I also propose the use of the Zipf-to-Pareto principle constant correlation function in order to understand the relationship between the current number of cities and overall CO2 emissions output. The inverse-relationship between the Pareto principle and Zipf’s law will develop further the relationship between carbon dioxide output and city number and size to allow for estimation of national CO2 output based on a single city’s population. Our proposed result, alongside our model, is enough as a basis for future CO2 distribution prediction modelling.

Possible Difficulties and Solutions

However, I may encounter some difficulty regarding existing machine-learning algorithms for this purpose, as they may contain certain bugs such that accurate data collection may not be strictly possible. Similarly, with regards to inital data provided, there may be data that currently does not exist, such that prediction of modern CO2 emissions may have to be based on data from multiple years before, accumulated up to a date several years before our current data.

In this case, Markhov Chain and Recurrent Neural-Network technologies can be used to fill-in the spaces created by lost data. However, accuracy may be lost when testing and predicting future data. The Python programming language will be used for data processing and visualization of data.
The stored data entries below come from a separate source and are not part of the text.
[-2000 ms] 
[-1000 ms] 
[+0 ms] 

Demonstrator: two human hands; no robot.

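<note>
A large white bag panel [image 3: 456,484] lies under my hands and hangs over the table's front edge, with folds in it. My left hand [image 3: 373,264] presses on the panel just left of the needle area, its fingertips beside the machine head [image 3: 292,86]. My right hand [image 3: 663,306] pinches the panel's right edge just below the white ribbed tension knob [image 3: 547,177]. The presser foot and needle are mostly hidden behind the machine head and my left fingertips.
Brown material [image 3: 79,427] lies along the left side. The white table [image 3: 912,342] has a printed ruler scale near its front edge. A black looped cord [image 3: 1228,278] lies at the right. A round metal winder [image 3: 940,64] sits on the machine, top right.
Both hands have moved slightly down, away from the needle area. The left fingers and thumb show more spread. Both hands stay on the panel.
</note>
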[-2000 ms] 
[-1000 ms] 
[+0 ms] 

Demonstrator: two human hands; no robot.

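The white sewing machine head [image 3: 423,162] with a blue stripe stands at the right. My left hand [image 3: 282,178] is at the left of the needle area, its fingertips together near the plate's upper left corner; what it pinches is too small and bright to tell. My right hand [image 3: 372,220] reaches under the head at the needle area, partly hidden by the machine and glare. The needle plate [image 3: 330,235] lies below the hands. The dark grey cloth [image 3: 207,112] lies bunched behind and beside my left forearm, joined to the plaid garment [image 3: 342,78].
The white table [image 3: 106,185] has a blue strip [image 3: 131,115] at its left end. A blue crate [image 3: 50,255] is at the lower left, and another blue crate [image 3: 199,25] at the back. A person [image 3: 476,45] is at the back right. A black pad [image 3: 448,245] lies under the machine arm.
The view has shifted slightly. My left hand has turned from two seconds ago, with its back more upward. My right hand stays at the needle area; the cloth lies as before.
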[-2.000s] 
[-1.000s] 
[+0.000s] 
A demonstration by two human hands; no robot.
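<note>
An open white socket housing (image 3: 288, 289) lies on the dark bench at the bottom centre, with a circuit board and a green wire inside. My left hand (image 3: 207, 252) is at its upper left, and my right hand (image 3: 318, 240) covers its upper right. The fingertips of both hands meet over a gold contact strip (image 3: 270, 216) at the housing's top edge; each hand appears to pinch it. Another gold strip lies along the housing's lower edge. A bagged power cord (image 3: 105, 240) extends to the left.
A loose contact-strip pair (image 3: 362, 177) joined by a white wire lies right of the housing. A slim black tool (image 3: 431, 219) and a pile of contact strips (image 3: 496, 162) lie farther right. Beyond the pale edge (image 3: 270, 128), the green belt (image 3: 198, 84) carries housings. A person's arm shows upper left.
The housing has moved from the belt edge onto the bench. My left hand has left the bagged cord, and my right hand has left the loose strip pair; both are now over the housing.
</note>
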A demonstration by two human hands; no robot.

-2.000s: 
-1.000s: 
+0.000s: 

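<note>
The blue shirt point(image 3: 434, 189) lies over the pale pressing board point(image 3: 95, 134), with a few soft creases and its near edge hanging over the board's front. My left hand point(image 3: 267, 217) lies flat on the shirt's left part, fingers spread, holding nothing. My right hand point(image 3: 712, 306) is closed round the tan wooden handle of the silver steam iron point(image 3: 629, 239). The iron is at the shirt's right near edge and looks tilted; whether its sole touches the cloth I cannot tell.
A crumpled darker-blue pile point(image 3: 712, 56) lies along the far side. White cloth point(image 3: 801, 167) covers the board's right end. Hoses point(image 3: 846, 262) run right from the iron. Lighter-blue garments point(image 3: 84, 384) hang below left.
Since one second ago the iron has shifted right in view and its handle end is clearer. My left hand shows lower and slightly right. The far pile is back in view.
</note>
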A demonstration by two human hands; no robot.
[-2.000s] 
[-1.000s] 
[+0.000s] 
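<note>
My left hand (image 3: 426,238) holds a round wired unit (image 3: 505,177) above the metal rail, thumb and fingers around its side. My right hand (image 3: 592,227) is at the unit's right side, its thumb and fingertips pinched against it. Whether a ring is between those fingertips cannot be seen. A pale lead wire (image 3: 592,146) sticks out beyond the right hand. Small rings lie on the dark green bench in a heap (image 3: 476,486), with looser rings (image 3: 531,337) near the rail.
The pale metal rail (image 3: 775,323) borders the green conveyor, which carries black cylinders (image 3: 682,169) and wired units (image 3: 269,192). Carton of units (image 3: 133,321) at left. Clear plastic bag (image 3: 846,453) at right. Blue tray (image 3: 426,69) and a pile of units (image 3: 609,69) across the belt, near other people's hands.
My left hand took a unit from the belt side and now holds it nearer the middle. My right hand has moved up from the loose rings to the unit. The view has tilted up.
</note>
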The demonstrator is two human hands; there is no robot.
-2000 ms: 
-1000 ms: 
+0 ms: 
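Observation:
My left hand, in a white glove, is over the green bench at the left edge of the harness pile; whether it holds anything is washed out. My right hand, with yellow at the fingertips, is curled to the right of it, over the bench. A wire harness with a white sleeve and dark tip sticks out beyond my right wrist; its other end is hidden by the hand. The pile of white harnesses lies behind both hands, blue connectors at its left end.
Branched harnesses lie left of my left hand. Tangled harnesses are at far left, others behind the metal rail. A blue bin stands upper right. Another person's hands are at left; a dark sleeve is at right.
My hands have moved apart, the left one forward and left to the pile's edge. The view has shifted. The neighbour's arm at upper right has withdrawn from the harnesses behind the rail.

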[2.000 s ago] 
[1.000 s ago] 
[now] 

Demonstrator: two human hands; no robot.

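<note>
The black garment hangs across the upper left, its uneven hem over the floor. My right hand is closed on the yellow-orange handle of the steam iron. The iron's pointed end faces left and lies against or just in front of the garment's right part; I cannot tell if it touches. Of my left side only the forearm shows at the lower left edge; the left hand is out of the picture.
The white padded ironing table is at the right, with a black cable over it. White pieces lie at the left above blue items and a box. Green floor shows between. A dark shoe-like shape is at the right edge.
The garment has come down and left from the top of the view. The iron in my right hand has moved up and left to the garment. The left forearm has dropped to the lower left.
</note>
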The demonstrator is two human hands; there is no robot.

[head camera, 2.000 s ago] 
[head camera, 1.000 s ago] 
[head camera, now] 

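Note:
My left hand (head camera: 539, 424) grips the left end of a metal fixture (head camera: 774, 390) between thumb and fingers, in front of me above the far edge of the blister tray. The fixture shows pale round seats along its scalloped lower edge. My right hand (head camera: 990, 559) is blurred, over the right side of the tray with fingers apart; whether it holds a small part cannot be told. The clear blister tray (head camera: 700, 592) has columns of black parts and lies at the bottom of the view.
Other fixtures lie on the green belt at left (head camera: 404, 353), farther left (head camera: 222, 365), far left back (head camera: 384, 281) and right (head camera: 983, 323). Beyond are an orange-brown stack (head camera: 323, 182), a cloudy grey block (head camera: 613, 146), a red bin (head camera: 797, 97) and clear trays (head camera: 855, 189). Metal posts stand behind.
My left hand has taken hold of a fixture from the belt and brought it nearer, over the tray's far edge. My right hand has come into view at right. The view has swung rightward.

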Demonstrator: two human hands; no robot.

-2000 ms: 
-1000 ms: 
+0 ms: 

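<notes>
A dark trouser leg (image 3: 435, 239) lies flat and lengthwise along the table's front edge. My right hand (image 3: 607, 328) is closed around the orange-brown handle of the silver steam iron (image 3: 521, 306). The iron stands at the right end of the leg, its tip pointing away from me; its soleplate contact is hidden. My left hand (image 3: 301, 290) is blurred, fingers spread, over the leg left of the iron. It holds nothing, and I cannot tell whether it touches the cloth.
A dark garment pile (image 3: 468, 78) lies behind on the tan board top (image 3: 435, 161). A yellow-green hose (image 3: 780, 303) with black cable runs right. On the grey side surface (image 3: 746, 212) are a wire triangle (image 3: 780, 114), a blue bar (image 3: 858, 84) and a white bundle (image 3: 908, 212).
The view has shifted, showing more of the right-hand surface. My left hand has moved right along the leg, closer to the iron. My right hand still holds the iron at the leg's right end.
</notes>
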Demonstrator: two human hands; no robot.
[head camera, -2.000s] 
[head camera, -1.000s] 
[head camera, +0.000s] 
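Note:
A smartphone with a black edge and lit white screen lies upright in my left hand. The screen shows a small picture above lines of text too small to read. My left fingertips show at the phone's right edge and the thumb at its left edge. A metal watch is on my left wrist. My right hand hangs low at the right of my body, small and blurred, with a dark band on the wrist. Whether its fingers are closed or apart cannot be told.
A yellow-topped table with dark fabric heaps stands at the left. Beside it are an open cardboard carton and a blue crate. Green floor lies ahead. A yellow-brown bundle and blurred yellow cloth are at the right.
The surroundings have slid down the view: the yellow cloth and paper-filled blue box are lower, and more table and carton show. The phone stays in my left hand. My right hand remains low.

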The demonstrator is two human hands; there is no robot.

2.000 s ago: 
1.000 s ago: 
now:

We will have multiple separate datasets for training and testing data. The training set may just consist of more general CO2 emissions data in the past, and won’t strictly be from the region. The testing data will be more recent CO2 emissions data from the region we are currently studying, in this case Southeast Asia. The size of these sets are flexible, and investigations into the accuracy of the output given the training and testing input sets will be done.

Similar methods may instead replace the currently chose model of CO2 projection. Those methods, too, may include changes to the linear regression function within the model to better fit the training and testing sets of data. Nonlinear models, primarily the polynomial models, will also be considered for the data, and will be constantly compared with the original linear regression method in order to understand the general increase in CO2 emissions.

References

Blancas, L. C., & El-Hifnawi, M. B. (2014). Facilitating Trade through Competitive, Low-Carbon Transport: The Case for Vietnam’s Inland and Coastal Waterways. Directions in Development: Countries and Regions.

Gaughan, Andrea E, Oda, Tomohiro, Sorichetta, Alessandro, Stevens, Forrest R, Bondarenko, Maksym, Bun, Rostyslav, . . . Nghiem, Son V. (2019). Evaluating nighttime lights and population distribution as proxies for mapping anthropogenic CO2 emission in Vietnam, Cambodia and Laos. Environmental Research Communications, 1(9), Environmental Research Communications, 2019-09-11, Vol.1 (9).

Lin, Xin, Ciais, Philippe, Bousquet, Philippe, Ramonet, Michel, Yin, Yi, Balkanski, Yves, . . . Zhou, Lingxi. (2018). Simulating CH 4 and CO 2 over South and East Asia using the zoomed chemistry transport model LMDz-INCA. Atmospheric Chemistry and Physics, 18(13), 9475-9497.

Meng, Jing, Mi, Zhifu, Guan, Dabo, Li, Jiashuo, Tao, Shu, Li, Yuan, . . . Davis, Steven J. (2018). The rise of South-South trade and its effect on global CO2 emissions. Nature Communications, 9(1), 1-7.